▶ **Dataset extract**:

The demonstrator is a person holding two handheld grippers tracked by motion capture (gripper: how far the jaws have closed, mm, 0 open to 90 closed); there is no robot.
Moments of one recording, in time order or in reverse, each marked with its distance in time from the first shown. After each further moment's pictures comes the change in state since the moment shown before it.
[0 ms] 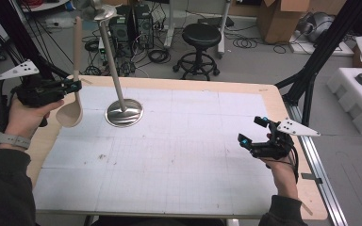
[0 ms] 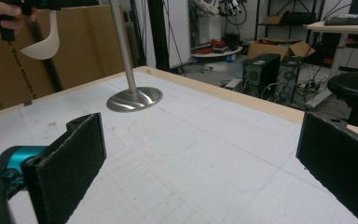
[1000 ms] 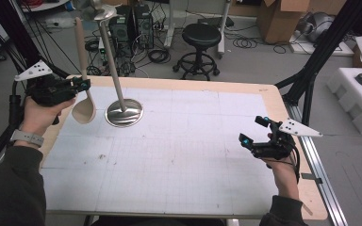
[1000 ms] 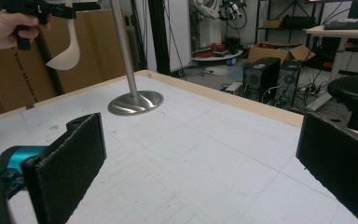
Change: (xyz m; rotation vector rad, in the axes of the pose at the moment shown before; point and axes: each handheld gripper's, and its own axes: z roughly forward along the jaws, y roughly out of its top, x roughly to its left) left arm -0.006 -0.005 0.020 -0.035 0.060 0.030; right arm 0.001 0.002 -0.003 -0.015 0.003 0.002
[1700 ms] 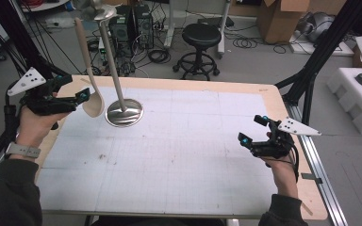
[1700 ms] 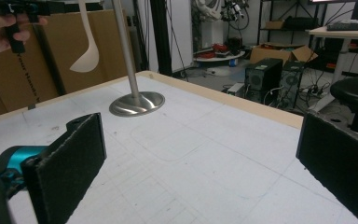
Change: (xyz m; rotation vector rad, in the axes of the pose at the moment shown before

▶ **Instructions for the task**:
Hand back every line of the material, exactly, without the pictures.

▶ **Answer box**:
The demonstrator is a person holding two handheld grippers tracked by motion capture (gripper: how far the jaws have closed, mm, 0 open to 90 closed); there is no robot.
Moments of one recording, in time order or in reverse, each marked with its distance in time from the first shown. After each further moment's pictures comes the change in state since the moment shown before it.
[0 ms] 
[0 ms] 
[1000 ms] 
[1000 ms] 
Change: (xyz m; rotation vector rad, in the axes of the pose at the moment shown before; point and axes: each handheld gripper's, and its own axes: z roughly forward along the jaws, y roughly out of its top, x roughly to its left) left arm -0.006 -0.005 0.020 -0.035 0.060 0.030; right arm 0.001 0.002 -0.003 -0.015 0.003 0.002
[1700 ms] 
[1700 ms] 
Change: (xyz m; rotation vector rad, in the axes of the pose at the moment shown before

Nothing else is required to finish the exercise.